Work to complete >>
The entries are to be written out again with no differences.

Dataset records >>

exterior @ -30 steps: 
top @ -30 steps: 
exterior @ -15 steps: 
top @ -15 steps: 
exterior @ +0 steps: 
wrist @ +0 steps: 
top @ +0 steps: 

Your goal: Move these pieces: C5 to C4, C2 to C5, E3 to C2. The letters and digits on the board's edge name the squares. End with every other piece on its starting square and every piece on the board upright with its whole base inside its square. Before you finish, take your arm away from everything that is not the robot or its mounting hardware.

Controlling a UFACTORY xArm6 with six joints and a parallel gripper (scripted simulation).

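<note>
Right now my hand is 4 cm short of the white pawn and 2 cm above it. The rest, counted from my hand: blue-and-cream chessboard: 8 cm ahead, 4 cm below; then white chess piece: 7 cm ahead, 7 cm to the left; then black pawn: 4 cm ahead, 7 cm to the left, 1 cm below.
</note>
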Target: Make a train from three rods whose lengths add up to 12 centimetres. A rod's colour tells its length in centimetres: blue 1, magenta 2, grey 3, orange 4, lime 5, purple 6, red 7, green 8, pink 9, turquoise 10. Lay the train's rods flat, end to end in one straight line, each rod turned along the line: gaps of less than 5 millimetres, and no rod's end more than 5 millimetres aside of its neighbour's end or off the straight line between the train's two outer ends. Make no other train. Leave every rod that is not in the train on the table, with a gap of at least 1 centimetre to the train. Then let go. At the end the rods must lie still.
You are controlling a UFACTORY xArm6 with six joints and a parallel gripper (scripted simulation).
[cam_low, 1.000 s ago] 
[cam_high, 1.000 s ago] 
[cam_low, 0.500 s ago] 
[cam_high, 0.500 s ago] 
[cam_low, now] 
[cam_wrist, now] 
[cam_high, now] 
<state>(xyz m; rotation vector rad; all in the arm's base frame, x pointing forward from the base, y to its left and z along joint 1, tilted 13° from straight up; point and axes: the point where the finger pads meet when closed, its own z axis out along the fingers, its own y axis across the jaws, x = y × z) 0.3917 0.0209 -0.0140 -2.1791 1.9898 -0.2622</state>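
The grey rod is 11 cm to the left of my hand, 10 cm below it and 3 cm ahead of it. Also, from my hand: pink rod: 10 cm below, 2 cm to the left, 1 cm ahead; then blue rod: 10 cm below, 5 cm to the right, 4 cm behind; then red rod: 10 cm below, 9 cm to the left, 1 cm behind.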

Answer for the task >>
exterior @ -30 steps: 
top @ -30 steps: 
exterior @ -15 steps: 
top @ -15 steps: 
exterior @ +0 steps: 
wrist @ +0 steps: 
top @ +0 steps: 

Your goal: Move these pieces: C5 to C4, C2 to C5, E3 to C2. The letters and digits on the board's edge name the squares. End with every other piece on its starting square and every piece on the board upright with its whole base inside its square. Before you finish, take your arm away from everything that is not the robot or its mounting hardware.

Controlling a UFACTORY xArm6 with six joints and a parallel gripper (scripted simulation).

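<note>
Right now my hand is 4 cm short of the white pawn and 2 cm above it. The rest, counted from my hand: blue-and-cream chessboard: 8 cm ahead, 4 cm below; then white chess piece: 7 cm ahead, 7 cm to the left; then black pawn: 4 cm ahead, 7 cm to the left, 1 cm below.
</note>
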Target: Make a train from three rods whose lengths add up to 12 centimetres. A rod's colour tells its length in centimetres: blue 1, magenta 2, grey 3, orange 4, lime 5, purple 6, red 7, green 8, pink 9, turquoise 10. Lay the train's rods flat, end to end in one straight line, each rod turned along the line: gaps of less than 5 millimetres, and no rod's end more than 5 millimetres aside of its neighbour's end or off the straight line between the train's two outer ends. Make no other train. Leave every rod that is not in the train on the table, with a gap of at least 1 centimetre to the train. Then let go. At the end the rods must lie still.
You are controlling a UFACTORY xArm6 with six joints and a parallel gripper (scripted simulation).
[cam_low, 1.000 s ago] 
[cam_high, 1.000 s ago] 
[cam_low, 0.500 s ago] 
[cam_high, 0.500 s ago] 
[cam_low, now] 
[cam_wrist, now] 
[cam_high, now] 
<state>(xyz m; rotation vector rad; all in the arm's base frame, x pointing forward from the base, y to its left and z along joint 1, tilted 13° from straight up; point and axes: the point where the finger pads meet when closed, its own z axis out along the fingers, its own y axis across the jaws, x = y × z) 0.3917 0.0209 -0.0140 -2.1791 1.9898 -0.2622</state>
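The grey rod is 11 cm to the left of my hand, 10 cm below it and 3 cm ahead of it. Also, from my hand: pink rod: 10 cm below, 2 cm to the left, 1 cm ahead; then blue rod: 10 cm below, 5 cm to the right, 4 cm behind; then red rod: 10 cm below, 9 cm to the left, 1 cm behind.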

There is no more to the answer.